Mortgage Calculator

Calculate your monthly repayment, total interest, and cost over the loan term.

Monthly Repayment
Quick Answer

Multiply your loan amount by [r(1+r)^n] ÷ [(1+r)^n − 1], where r is your monthly interest rate (annual rate ÷ 12) and n is total payments (years × 12). On a $400,000 loan at 6.5% for 30 years, the monthly payment is $2,528.

How to calculate mortgage payments

Your monthly mortgage payment depends on three things: the loan amount (principal), the annual interest rate, and the loan term. The standard formula is M = P[r(1+r)^n] / [(1+r)^n - 1], where r is your monthly interest rate and n is the total number of monthly payments. This calculator handles the math and generates a full year-by-year amortisation table.

How much does interest add to the total cost?

On a $400,000 mortgage at 5.5% over 25 years, the monthly payment is about $2,449 — but the total paid over the life of the loan is around $734,700. That's $334,700 in interest on top of the $400,000 principal. A lower rate or shorter term dramatically reduces this total. Reducing the term from 25 to 20 years at the same rate saves roughly $80,000 in interest.

What is an amortisation schedule?

In the early years of a mortgage, most of each payment goes to interest rather than reducing the loan balance. As the balance falls, the interest portion shrinks and more of each payment goes to principal. The amortisation table below the calculator shows this split year by year, which helps you understand how much equity you're building each year.

15 vs. 25 vs. 30-year term

A shorter loan term means higher monthly payments but far less total interest. A longer term reduces monthly outgoings but increases the total cost significantly.

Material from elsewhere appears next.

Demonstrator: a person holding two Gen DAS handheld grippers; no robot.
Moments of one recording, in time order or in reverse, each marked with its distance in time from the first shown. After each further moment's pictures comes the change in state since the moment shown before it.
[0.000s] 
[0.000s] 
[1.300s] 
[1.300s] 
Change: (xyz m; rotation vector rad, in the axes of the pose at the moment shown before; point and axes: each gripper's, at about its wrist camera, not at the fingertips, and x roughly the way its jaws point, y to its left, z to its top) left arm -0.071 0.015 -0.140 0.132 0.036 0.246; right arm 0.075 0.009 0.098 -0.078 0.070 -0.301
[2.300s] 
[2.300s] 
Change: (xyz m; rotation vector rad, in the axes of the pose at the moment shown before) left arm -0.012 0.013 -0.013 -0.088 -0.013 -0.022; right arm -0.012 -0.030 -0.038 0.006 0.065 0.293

Use the calculator to compare terms side by side — the difference in total interest between a 15-year and 30-year mortgage on the same loan is often six figures.

Frequently asked questions

How do you calculate a monthly mortgage payment?

Use the formula M = P[r(1+r)^n] / [(1+r)^n - 1], where P is the loan amount, r is the monthly interest rate (annual rate ÷ 12), and n is total payments (years × 12). This calculator does it automatically.

What is an amortisation schedule?

An amortisation schedule shows how each payment is split between principal and interest over the loan term. Early payments are mostly interest. Later payments are mostly principal. The yearly breakdown below the calculator shows this progression.

How much does a higher interest rate add to the total?

On a $400,000 30-year mortgage, the difference between 5% and 6% interest is about $230/month and over $80,000 in total interest. Even a 0.5% rate reduction saves tens of thousands of pounds — which is why comparing lenders matters so much.

Is a 15-year or 30-year mortgage better?

A 15-year mortgage costs less in total interest and builds equity faster, but monthly payments are higher. A 30-year mortgage has lower payments but significantly higher total interest. The right choice depends on your cash flow and other financial priorities.

What is the difference between mortgage calculator and loan calculator?

A mortgage calculator is specifically designed for home loans, often including property-specific factors. A general loan calculator uses the same math but applies to any amortising loan — car loans, personal loans, student loans. The payment formula is identical.